At each level you see a different computation model. It is very hard to separate hardware level from the software level thus to assign a specific computational model to a machine. And since they are all intertranslatable, the idea of an ultimate hardware computation model is pretty much an illusion.
The lambda calculus machine does exist: it is a computer that can reduce lambda calculus expressions.
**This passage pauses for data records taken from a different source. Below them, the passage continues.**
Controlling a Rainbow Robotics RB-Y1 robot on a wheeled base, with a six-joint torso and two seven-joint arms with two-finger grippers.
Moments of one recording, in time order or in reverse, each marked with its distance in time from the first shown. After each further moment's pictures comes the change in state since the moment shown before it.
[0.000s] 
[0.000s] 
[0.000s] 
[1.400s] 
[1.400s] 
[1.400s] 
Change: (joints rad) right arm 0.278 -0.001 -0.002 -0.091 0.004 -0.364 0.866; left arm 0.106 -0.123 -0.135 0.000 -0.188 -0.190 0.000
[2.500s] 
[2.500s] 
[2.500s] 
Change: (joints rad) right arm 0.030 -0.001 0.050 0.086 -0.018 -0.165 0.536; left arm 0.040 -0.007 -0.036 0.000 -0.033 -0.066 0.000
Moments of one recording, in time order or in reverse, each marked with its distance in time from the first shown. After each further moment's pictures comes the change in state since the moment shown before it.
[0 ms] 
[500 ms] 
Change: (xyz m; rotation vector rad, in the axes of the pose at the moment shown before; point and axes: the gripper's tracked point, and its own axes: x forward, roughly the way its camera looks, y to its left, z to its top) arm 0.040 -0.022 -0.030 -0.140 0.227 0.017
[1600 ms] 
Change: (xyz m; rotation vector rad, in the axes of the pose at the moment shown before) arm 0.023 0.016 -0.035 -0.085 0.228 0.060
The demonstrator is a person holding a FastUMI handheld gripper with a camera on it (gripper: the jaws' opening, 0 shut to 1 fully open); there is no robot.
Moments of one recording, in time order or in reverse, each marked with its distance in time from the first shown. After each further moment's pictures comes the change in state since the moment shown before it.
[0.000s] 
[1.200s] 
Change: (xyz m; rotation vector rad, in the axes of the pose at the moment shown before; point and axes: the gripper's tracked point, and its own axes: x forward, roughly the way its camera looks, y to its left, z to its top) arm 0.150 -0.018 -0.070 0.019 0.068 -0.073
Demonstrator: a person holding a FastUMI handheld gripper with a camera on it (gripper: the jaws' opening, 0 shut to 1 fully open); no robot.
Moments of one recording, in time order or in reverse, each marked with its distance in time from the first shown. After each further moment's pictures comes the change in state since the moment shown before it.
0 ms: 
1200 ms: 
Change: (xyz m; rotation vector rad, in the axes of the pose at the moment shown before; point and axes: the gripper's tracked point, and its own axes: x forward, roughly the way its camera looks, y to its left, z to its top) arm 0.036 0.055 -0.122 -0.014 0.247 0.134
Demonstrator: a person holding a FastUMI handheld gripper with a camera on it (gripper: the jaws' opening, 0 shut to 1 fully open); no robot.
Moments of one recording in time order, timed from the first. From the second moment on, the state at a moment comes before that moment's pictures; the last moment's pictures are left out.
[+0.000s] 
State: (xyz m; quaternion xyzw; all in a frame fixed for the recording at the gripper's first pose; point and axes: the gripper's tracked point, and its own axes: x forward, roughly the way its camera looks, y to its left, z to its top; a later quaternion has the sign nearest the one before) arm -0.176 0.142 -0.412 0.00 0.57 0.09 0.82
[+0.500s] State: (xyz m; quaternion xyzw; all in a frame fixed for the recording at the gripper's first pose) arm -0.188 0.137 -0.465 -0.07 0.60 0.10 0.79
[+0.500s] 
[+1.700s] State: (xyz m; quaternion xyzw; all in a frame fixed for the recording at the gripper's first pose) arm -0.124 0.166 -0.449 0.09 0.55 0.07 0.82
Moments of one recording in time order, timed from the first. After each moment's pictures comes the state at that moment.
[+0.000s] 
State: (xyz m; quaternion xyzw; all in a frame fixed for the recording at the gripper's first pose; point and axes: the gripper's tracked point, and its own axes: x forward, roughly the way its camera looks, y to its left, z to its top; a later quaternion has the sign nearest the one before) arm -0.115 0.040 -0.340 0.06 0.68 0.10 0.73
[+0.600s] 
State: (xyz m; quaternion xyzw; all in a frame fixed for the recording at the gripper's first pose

Ad that is easily done.
About specialized machine architectures
Actually, complementing Peter Taylor's answer, and following up on hardware/software intertwinning, specialized machines have been produced to be better adapted to a specific paradigm, and had their basic software written in a programming language based on that paradigm.
These include
The Burroughs B5000 and its successors (1960s), that were adapted for efficient implementation of recursion, represented at the time by the language Algol 60.
The Western Digital WD/9000 Pascal MicroEngine, a machines based on a microprogrammed bytecode specialied for the Pascal programming language, in the early 1980s.
Several brands of Lisp Machines in the 1980s.
Fundamentally, these are also imperative hardware structures, but mitigated with special harware features or microprogrammed interpreters to better adapt to the intended paradigm.
Actually, hardware specialized for specific paradigms does not seem to have ever been successful in the long run. The reason is that the compiling technology to implement any paradigm on vanilla hardware became more and more effective, so that specialized hardware was not so much needed. In addition, harware performance was fast improving, but the cost of improvement (including evolution of basic software) was more easily amortized on vanilla hardware than on specialized hardware. Specialized hardware could not compete in the long run.
Nevertheless, and though I have no precise data on this, I would suspect that these ventures left some ideas that did influence the evolution of machines, memories, and instruction sets architecture.